__INSTRUCTIONS TO FOLLOW__:
Look over the lines below. Report each one that includes the string "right".

INFORMATION SUPPLIED section start

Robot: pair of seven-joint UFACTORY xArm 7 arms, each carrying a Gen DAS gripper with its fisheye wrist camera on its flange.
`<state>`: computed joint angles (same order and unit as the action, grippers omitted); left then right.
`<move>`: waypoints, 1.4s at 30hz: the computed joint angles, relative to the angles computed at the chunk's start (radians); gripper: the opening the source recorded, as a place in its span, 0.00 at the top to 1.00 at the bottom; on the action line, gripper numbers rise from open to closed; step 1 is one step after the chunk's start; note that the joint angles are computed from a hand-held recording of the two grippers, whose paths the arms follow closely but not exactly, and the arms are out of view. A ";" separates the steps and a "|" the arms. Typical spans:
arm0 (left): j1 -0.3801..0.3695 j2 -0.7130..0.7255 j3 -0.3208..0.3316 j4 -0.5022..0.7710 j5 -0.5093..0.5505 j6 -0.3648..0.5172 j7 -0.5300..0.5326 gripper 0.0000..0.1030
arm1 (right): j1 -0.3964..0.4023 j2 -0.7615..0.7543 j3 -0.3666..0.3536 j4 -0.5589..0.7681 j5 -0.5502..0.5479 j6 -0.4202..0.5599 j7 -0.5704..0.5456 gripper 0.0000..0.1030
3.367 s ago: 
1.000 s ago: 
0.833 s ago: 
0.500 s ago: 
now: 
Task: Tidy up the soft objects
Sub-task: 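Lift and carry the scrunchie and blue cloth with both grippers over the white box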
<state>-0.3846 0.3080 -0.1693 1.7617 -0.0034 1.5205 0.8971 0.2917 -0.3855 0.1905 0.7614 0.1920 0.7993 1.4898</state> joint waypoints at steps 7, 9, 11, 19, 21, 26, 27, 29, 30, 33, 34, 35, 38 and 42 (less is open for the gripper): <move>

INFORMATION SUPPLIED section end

__TASK RESULT__:
`<state>`: computed joint angles (same order and unit as the action, grippers omitted); left then right.
arm1 (right): j1 -0.3964..0.4023 j2 -0.7615..0.7543 j3 -0.3666..0.3536 j4 -0.5589..0.7681 j5 -0.5502..0.5479 j6 -0.4202..0.5599 j7 -0.5704..0.5456 gripper 0.0000..0.1030

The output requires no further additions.